Your task:
Please repeat the whole listing verbatim.

Available data:
· · · · ·
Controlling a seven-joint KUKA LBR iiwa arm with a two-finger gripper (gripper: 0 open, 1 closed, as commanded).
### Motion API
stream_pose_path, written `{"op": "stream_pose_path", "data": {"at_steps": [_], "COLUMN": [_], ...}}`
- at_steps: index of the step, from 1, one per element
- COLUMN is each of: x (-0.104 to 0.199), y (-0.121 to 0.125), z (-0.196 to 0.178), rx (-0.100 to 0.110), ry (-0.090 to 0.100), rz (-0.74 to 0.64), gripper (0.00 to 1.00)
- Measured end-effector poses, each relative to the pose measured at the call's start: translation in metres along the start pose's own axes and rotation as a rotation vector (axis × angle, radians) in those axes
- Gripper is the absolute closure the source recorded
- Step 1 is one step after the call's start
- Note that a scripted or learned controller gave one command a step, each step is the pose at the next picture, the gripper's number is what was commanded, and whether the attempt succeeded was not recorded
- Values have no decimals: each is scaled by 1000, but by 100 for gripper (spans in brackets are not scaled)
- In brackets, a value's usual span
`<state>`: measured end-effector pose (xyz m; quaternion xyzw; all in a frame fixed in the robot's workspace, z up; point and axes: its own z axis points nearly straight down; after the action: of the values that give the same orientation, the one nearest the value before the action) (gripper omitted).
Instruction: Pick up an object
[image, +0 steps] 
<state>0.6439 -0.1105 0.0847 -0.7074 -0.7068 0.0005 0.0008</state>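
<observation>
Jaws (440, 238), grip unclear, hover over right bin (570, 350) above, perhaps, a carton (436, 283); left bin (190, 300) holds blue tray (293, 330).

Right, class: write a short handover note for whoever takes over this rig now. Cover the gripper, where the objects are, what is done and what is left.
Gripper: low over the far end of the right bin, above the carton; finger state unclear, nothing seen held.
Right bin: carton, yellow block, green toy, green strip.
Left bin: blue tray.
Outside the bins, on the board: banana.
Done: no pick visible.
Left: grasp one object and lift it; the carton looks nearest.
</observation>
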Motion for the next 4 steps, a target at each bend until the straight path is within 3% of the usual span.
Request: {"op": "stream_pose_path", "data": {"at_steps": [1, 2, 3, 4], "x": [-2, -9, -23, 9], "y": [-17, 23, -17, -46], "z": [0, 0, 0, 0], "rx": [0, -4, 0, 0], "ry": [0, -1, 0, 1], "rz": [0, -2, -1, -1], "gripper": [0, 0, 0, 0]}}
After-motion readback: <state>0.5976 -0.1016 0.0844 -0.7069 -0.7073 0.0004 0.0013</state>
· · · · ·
Worked solution:
Controlling a seven-joint KUKA LBR iiwa arm with a two-finger gripper (gripper: 0 open, 1 closed, as commanded).
### Motion API
stream_pose_path, written `{"op": "stream_pose_path", "data": {"at_steps": [_], "COLUMN": [_], ...}}`
- at_steps: index of the step, from 1, one per element
- COLUMN is each of: x (-0.104 to 0.199), y (-0.121 to 0.125), z (-0.196 to 0.178), rx (-0.100 to 0.110), ry (-0.090 to 0.100), rz (-0.74 to 0.64), gripper (0.00 to 1.00)
- Measured end-effector poses, each relative to the pose measured at the call's start: translation in metres along the start pose's own axes and rotation as a rotation vector (axis × angle, radians) in those axes
- Gripper is the absolute closure the source recorded
- Step 1 is one step after the call's start
- Note that a scripted or learned controller gave one command a step, each step is the pose at the next picture, the gripper's number is what was commanded, and whether the attempt succeeded was not recorded
- Values have no decimals: each is scaled by 1000, but by 100 for gripper (spans in brackets are not scaled)
- In brackets, a value's usual span
`<state>`: measured end-effector pose (xyz m; quaternion xyzw; all in a frame fixed in the robot's workspace, z up; point and axes: its own z axis points nearly straight down; after the action: of the values that give the same orientation, the one nearest the value before the action) (gripper omitted).
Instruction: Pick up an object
[image, +0 steps] 
<state>0.6439 -0.1105 0.0847 -0.7074 -0.7068 0.0005 0.0008</state>
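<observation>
Jaws (440, 238), grip unclear, hover over right bin (570, 350) above, perhaps, a carton (436, 283); left bin (190, 300) holds blue tray (293, 330).

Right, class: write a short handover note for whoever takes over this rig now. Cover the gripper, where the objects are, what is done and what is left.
Gripper: low over the far end of the right bin, above the carton; finger state unclear, nothing seen held.
Right bin: carton, yellow block, green toy, green strip.
Left bin: blue tray.
Outside the bins, on the board: banana.
Done: no pick visible.
Left: grasp one object and lift it; the carton looks nearest.
</observation>
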Motion for the next 4 steps, a target at each bend until the straight path is within 3% of the usual span.
Request: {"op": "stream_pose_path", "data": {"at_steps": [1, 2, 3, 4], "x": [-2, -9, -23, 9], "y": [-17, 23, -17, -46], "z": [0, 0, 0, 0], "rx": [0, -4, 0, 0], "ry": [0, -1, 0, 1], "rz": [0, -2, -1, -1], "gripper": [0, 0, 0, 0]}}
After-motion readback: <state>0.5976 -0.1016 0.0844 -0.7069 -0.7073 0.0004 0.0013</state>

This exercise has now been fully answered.